| To do |
Among the entries below, one line contains "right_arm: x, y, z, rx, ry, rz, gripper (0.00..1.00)" and another contains "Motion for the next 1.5". Transcribe those two lines and every line between them, exactly.

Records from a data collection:
== Segment start ==
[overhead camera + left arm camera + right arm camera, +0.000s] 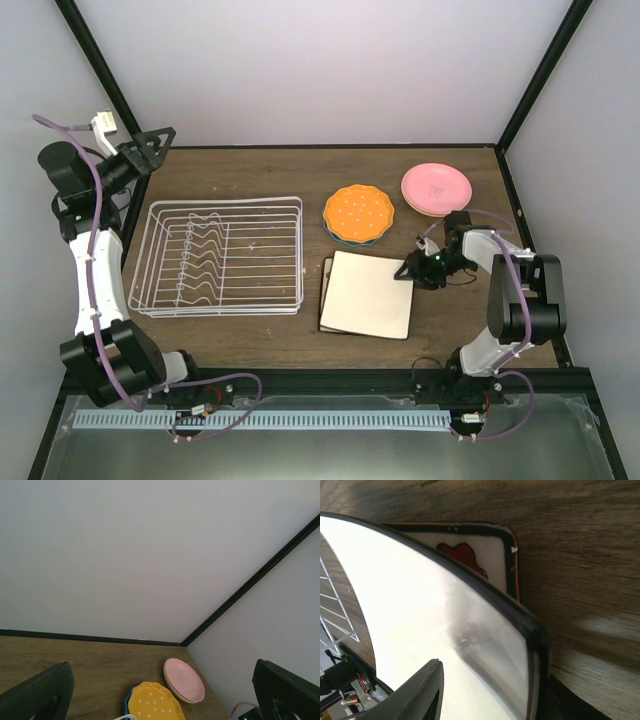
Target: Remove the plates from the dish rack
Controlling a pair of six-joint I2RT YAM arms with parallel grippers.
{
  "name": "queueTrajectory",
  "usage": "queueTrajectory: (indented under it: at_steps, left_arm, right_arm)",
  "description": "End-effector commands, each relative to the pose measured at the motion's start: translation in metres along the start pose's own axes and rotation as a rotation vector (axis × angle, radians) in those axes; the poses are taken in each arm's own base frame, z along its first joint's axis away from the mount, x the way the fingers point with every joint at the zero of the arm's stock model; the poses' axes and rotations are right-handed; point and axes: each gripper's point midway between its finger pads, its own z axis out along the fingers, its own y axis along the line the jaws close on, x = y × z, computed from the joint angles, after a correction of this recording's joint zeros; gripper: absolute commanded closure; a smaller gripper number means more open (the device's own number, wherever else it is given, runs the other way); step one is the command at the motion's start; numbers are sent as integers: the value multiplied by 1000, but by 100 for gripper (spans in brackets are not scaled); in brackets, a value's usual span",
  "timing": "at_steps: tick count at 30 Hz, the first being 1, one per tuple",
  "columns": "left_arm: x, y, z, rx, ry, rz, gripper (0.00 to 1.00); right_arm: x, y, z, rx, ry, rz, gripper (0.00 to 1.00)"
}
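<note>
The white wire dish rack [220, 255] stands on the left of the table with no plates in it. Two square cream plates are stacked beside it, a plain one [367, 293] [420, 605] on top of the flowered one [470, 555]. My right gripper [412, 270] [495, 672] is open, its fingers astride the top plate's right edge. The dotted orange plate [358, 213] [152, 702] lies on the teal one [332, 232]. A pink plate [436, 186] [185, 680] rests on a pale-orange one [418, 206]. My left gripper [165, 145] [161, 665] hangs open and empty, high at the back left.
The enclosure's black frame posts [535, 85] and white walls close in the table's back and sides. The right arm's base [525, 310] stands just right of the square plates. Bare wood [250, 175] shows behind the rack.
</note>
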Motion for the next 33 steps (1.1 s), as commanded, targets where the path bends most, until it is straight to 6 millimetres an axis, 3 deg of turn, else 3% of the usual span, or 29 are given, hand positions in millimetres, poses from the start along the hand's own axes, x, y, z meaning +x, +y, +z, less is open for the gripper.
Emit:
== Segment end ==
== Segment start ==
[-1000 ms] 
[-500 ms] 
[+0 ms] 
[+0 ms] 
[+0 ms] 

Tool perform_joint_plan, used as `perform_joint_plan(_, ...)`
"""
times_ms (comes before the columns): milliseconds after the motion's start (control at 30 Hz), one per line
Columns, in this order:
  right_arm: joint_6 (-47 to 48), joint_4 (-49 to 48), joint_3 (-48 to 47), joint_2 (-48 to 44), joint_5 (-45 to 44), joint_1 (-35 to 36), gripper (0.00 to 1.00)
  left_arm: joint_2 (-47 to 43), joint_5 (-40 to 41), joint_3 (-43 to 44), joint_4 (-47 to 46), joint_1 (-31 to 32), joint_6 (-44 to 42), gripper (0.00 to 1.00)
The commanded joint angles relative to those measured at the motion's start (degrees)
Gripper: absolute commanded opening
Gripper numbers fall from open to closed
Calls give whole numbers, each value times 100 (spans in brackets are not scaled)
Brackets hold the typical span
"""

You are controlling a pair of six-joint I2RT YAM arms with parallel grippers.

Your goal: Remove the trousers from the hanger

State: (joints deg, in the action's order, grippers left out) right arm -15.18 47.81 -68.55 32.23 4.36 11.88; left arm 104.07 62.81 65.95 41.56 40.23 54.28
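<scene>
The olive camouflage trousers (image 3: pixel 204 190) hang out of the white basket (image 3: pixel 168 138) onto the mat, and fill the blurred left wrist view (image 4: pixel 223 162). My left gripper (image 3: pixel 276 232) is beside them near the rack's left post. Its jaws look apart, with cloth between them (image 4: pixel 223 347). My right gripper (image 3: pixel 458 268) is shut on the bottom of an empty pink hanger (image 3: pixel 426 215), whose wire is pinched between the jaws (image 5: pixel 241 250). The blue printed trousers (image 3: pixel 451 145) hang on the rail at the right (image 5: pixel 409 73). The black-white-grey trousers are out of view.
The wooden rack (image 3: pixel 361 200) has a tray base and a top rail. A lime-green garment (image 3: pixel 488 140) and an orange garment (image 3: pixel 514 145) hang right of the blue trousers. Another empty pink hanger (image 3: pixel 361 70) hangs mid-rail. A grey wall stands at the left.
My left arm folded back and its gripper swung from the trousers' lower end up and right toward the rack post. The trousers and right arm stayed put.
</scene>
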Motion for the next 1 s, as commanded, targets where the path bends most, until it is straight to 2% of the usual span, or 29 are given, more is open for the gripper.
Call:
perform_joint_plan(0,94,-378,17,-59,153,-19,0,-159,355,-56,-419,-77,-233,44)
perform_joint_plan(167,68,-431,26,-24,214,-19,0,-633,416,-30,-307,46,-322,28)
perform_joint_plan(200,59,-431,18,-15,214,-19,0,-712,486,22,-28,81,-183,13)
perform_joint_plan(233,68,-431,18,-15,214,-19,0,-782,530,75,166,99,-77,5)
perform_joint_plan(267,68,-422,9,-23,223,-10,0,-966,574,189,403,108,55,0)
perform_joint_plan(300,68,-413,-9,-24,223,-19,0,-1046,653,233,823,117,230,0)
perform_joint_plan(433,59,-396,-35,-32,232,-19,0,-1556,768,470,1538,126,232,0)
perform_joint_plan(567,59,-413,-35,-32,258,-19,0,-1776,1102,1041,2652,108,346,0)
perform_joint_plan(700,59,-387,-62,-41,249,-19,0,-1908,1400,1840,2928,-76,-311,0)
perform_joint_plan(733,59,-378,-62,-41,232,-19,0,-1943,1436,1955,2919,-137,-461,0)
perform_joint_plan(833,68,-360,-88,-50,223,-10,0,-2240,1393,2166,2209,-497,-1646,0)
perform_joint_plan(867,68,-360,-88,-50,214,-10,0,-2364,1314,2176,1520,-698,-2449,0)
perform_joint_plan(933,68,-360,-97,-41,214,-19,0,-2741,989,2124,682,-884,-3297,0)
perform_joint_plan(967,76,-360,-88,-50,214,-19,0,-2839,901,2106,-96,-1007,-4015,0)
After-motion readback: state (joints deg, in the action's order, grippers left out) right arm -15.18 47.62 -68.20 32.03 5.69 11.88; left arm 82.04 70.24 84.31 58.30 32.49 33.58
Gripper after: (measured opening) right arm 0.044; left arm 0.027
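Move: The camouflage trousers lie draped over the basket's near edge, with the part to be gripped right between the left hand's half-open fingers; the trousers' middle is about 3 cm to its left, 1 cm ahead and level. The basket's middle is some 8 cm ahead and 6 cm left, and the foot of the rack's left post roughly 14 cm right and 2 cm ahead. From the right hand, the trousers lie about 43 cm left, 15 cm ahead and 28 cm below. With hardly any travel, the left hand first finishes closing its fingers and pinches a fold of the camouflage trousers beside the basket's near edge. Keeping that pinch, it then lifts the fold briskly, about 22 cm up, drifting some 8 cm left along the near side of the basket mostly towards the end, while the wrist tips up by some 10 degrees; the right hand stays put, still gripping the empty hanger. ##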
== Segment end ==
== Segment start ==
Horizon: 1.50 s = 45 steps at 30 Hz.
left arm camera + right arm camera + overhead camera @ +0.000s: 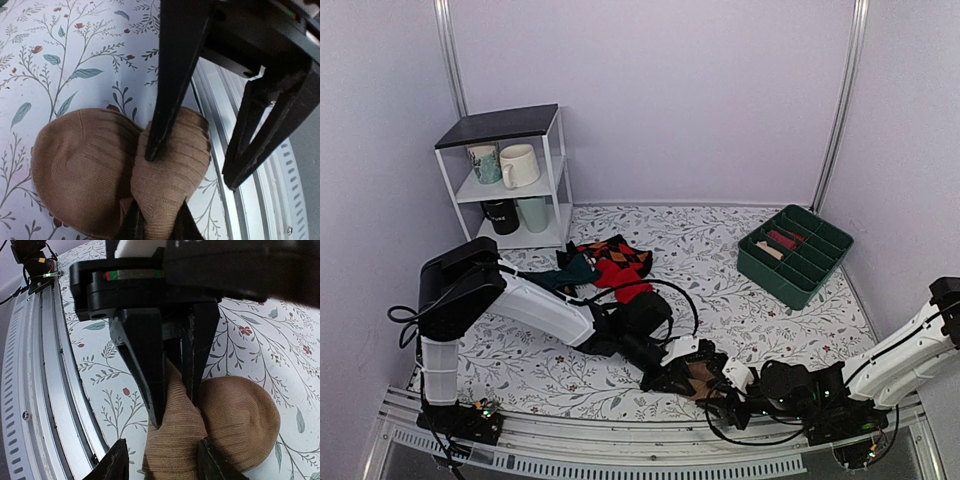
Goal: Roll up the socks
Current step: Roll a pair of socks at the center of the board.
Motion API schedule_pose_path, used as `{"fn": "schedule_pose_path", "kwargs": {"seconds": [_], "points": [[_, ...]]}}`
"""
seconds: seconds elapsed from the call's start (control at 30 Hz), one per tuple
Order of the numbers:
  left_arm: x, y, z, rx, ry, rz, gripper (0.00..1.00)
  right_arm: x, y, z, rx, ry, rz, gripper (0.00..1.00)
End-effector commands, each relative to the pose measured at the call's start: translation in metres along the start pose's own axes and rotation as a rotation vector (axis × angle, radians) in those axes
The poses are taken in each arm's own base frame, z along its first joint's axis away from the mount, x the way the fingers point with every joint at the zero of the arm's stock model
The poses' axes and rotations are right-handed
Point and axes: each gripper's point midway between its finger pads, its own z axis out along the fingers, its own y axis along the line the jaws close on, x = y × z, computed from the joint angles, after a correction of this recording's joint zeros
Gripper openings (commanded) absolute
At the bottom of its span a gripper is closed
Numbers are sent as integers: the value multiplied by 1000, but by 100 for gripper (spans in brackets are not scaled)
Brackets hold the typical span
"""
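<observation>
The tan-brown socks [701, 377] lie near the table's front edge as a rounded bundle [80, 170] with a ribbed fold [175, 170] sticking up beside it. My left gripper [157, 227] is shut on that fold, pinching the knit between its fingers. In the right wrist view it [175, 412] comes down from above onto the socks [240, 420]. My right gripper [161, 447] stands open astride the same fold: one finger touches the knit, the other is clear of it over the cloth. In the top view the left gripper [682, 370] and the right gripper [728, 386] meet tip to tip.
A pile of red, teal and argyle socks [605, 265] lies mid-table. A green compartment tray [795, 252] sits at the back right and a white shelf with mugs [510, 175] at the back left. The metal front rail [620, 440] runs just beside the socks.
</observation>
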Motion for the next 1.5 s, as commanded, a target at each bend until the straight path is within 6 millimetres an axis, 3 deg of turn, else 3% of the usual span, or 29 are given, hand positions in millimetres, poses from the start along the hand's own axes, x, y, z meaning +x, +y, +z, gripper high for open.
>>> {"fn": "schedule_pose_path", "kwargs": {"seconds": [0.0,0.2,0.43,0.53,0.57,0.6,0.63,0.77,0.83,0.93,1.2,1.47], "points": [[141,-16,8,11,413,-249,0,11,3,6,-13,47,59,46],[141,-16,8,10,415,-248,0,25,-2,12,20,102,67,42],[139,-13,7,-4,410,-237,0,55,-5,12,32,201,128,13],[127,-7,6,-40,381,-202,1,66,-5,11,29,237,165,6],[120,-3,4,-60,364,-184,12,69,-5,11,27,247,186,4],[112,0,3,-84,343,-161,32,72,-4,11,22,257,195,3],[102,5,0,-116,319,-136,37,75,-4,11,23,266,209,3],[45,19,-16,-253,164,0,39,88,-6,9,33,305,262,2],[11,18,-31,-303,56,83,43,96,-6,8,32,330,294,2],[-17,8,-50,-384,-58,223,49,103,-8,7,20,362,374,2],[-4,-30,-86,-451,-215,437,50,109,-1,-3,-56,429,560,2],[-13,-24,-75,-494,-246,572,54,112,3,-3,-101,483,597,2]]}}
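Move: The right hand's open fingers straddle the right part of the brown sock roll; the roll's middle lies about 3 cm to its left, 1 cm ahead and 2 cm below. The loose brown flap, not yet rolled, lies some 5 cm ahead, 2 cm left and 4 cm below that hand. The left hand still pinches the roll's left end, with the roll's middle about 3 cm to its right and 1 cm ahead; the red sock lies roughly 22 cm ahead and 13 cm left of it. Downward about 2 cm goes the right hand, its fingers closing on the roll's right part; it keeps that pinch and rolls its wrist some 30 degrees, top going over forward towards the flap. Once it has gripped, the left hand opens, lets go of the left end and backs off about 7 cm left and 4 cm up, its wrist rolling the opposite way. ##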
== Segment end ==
| Solution to this exercise |
  right_arm: x, y, z, rx, ry, rz, gripper (0.00..1.00)
End-effector commands, each relative to the pose measured at the call's start: translation in metres along the start pose's own axes and rotation as a rotation vector (axis × angle, radians) in those axes
The poses are taken in each arm's own base frame, z along its first joint's axis away from the mount, x the way the fingers point with every joint at the zero of the arm's stock model
The poses' axes and rotations are right-handed
Point and axes: each gripper's point midway between its finger pads, its own z axis out along the fingers, its own y axis along the line the jaws close on, x = y × z, computed from the joint angles, after a correction of this recording's joint zeros
Gripper openings (commanded) absolute
At the bottom of its span a gripper is closed
Numbers are sent as integers: the value multiplied by 1000, but by 100 for gripper (spans in brackets are not scaled)
Brackets hold the typical span
"""
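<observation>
The tan-brown socks [701, 377] lie near the table's front edge as a rounded bundle [80, 170] with a ribbed fold [175, 170] sticking up beside it. My left gripper [157, 227] is shut on that fold, pinching the knit between its fingers. In the right wrist view it [175, 412] comes down from above onto the socks [240, 420]. My right gripper [161, 447] stands open astride the same fold: one finger touches the knit, the other is clear of it over the cloth. In the top view the left gripper [682, 370] and the right gripper [728, 386] meet tip to tip.
A pile of red, teal and argyle socks [605, 265] lies mid-table. A green compartment tray [795, 252] sits at the back right and a white shelf with mugs [510, 175] at the back left. The metal front rail [620, 440] runs just beside the socks.
</observation>
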Motion for the next 1.5 s, as commanded, a target at each bend until the straight path is within 6 millimetres an axis, 3 deg of turn, else 3% of the usual span, or 29 are given, hand positions in millimetres, poses from the start along the hand's own axes, x, y, z meaning +x, +y, +z, gripper high for open.

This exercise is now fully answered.